### TASK REQUIREMENTS
The expected result is the material below, reproduced exactly from its first line through the line containing "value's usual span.".
=== SUPPLIED MATERIAL ===
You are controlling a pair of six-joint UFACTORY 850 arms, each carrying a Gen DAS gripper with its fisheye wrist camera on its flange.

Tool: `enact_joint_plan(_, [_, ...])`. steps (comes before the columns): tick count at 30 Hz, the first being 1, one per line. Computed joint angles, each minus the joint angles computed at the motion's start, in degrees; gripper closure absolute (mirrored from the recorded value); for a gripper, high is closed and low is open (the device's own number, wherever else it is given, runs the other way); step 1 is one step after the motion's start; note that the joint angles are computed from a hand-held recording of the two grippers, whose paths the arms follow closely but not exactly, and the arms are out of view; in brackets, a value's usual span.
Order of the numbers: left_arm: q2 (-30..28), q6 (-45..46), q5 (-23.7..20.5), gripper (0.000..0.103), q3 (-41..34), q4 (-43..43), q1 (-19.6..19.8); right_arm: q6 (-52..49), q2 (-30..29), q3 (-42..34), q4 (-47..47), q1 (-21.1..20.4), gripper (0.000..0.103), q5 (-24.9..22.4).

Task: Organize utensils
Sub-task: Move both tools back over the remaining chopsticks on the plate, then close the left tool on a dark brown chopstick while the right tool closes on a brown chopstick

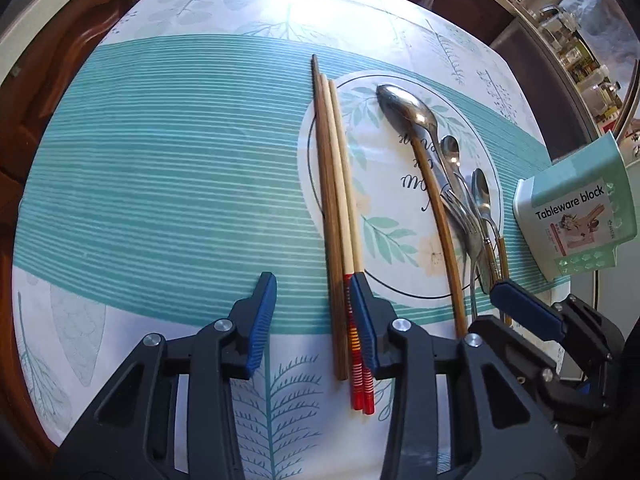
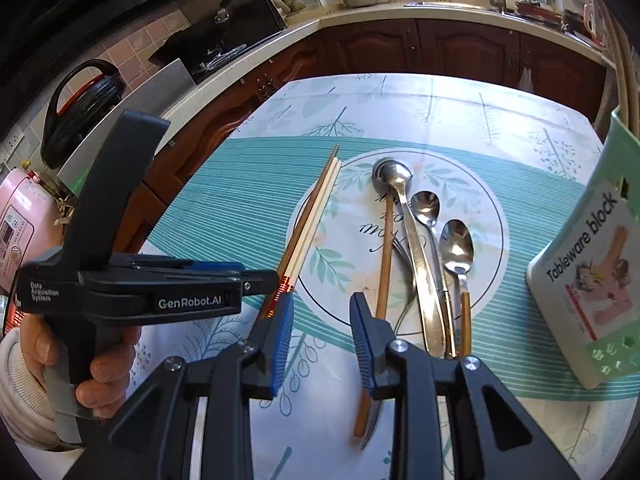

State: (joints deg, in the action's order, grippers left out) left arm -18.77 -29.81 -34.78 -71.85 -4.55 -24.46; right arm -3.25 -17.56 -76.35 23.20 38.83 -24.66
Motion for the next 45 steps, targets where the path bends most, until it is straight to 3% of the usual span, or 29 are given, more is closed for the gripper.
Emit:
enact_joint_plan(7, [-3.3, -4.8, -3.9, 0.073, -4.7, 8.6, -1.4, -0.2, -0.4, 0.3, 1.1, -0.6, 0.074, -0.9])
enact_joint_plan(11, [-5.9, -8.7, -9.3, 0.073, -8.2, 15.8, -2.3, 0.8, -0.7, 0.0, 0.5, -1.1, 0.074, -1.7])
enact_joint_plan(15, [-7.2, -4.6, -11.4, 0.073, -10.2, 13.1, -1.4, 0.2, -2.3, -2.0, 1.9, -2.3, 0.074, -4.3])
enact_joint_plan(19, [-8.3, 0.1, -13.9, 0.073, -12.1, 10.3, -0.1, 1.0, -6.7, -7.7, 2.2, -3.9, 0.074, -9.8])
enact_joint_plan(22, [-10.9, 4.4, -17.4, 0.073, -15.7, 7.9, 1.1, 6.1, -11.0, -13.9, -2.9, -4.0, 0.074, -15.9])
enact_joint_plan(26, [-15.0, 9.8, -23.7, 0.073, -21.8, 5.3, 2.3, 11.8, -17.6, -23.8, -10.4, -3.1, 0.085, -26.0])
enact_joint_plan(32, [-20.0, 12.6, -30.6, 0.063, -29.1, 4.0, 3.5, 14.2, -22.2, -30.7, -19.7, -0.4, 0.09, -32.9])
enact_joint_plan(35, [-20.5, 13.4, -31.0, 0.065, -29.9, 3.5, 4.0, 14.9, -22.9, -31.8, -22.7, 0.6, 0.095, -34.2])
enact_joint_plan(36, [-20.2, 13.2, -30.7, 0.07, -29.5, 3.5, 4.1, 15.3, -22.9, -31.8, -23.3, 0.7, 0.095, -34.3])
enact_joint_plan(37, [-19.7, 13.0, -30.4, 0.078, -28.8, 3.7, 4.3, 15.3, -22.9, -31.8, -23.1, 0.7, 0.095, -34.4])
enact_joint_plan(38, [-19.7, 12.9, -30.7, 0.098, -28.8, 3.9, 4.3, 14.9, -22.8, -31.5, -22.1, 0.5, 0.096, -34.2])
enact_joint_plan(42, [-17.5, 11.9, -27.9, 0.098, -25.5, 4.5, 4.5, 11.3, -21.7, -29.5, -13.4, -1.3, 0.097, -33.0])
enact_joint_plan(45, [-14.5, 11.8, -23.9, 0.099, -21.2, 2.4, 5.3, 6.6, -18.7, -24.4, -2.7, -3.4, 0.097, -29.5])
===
### RESULT OF THIS EXERCISE
You are controlling a pair of six-joint UFACTORY 850 arms, each carrying a Gen DAS gripper with its fisheye wrist camera on its flange.

Tool: `enact_joint_plan(_, [_, ...])`. steps (comes before the columns): tick count at 30 Hz, the first being 1, one per line. Computed joint angles, each minus the joint angles computed at the motion's start, in degrees; gripper closure absolute (mirrored from the recorded value); for a gripper, high is closed and low is open (the device's own number, wherever else it is given, runs the other way); step 1 is one step after the motion's start; note that the joint angles are computed from a hand-held recording of the two grippers, whose paths the arms follow closely but not exactly, and the arms are out of view; in brackets, a value's usual span.

The complete answer has now been given.